Social neuroscientist Helena Hartmann and her three co-authors from the University of Vienna have now published the results of an experimental study that investigated this question in the journal Psychological Science. 90 participants were confronted with a situation in which they believed another person was being administered varying amounts of painful electrical stimuli. However, the participants had the opportunity to reduce the supposed amount of these stimulations by exerting physical effort – squeezing a hand dynamometer measuring their force. Before they made their choices, however, half of the participants received a supposed painkiller – a so-called deceptive placebo – while the other half did not. In fact, the belief that one has taken a pain-reducing medication already measurably reduces one’s own sensitivity to pain. Indeed, the experiment showed that the group that had received the placebo painkiller was less often willing to reduce the number of electric shocks through own physical effort than the group that did not receive placebos. However, this was only the case if there was little one could do to help the other person, e.g., reduce the stimuli by one. And even when individuals chose to help the other person, the placebo group pushed the dynamometer less than the control group. Importantly and interestingly, this effect was dependent on how much empathy the participant felt for the second participant receiving the stimuli. The placebo painkiller dampened the participants‘ empathy, which in turn led to reduced helping behavior.

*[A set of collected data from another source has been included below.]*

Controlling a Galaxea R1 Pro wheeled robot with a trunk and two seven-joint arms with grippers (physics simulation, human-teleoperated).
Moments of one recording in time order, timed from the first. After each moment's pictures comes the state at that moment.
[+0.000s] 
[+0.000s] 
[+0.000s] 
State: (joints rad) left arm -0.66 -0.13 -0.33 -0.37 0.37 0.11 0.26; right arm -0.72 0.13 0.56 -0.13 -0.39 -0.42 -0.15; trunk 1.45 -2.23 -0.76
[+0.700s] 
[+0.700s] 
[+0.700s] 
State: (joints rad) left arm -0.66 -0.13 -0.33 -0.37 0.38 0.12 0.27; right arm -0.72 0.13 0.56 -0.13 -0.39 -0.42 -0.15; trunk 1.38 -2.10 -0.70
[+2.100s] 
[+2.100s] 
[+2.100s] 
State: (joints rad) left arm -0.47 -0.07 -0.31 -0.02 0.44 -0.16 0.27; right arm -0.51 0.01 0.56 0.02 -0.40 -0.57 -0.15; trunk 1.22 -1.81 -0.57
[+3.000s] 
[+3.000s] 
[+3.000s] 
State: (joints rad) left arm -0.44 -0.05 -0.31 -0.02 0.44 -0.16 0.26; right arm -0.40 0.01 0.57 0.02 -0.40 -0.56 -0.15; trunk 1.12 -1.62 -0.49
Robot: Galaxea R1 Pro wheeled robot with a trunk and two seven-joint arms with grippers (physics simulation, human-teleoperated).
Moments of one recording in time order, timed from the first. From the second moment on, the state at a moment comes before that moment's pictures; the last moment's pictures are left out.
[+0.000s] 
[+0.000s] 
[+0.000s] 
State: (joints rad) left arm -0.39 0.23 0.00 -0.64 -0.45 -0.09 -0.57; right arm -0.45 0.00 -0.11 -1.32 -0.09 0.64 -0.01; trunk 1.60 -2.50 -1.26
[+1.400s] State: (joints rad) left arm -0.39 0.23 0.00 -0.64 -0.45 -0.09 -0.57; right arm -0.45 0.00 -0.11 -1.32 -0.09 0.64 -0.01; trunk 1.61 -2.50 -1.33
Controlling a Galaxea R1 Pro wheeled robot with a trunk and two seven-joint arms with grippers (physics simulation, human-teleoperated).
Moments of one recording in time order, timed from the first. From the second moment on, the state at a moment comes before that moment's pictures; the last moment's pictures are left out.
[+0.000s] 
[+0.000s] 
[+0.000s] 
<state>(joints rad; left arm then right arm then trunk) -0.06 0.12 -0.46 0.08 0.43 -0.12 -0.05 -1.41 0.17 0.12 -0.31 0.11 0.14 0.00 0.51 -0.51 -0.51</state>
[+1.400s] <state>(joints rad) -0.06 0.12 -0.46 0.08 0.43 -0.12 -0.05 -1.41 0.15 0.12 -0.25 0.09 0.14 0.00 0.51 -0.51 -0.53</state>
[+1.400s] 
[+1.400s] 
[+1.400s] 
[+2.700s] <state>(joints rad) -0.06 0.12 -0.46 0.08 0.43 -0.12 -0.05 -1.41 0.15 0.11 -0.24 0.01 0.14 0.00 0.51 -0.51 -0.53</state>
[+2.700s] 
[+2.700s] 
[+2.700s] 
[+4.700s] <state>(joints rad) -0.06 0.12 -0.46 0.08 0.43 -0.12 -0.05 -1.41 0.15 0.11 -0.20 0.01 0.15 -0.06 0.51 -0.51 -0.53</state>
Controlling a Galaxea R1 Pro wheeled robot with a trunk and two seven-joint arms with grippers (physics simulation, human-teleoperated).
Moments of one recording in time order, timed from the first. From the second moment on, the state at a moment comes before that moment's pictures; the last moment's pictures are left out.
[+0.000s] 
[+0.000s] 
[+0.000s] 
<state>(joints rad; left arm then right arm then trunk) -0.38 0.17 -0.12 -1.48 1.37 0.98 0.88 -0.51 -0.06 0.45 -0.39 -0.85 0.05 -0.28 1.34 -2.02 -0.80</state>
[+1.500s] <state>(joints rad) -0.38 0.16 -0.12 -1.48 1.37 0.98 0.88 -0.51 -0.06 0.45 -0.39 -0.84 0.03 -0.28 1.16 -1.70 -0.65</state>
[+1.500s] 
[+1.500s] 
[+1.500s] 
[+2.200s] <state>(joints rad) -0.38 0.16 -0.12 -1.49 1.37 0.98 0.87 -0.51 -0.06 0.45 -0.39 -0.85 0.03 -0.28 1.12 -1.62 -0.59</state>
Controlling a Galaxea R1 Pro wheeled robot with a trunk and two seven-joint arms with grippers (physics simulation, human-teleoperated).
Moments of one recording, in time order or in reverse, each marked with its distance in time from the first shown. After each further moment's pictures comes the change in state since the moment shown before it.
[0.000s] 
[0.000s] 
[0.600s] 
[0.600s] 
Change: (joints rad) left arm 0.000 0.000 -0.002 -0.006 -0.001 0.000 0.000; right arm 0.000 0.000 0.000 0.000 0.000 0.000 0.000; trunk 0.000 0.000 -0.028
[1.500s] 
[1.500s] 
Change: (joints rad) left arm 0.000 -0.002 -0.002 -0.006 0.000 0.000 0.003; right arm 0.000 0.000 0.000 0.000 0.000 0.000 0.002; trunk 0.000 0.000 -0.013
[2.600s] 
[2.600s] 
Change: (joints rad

“Previous studies had already shown that such a placebo can reduce empathy. Our experiment now shows for the first time that it also reduces the willingness to engage in actual helping behavior, based on this reduced empathy,” Hartmann explains. The study hints that already one-dose painkillers can have subtle effects on our behavior toward others. Such effects could have far-reaching consequences for people with chronic pain conditions, but also for people who are under the (regular) influence of painkillers. “If this is confirmed for actual pain medication and in studies outside the laboratory, this negative social side effect would have to be publicized,” adds group leader and co-author Claus Lamm. After all, the social consequences of this study go beyond the use of painkillers: the willingness to help others who are in distress is the basis of social cohesion and has a significant influence on one’s own social well-being.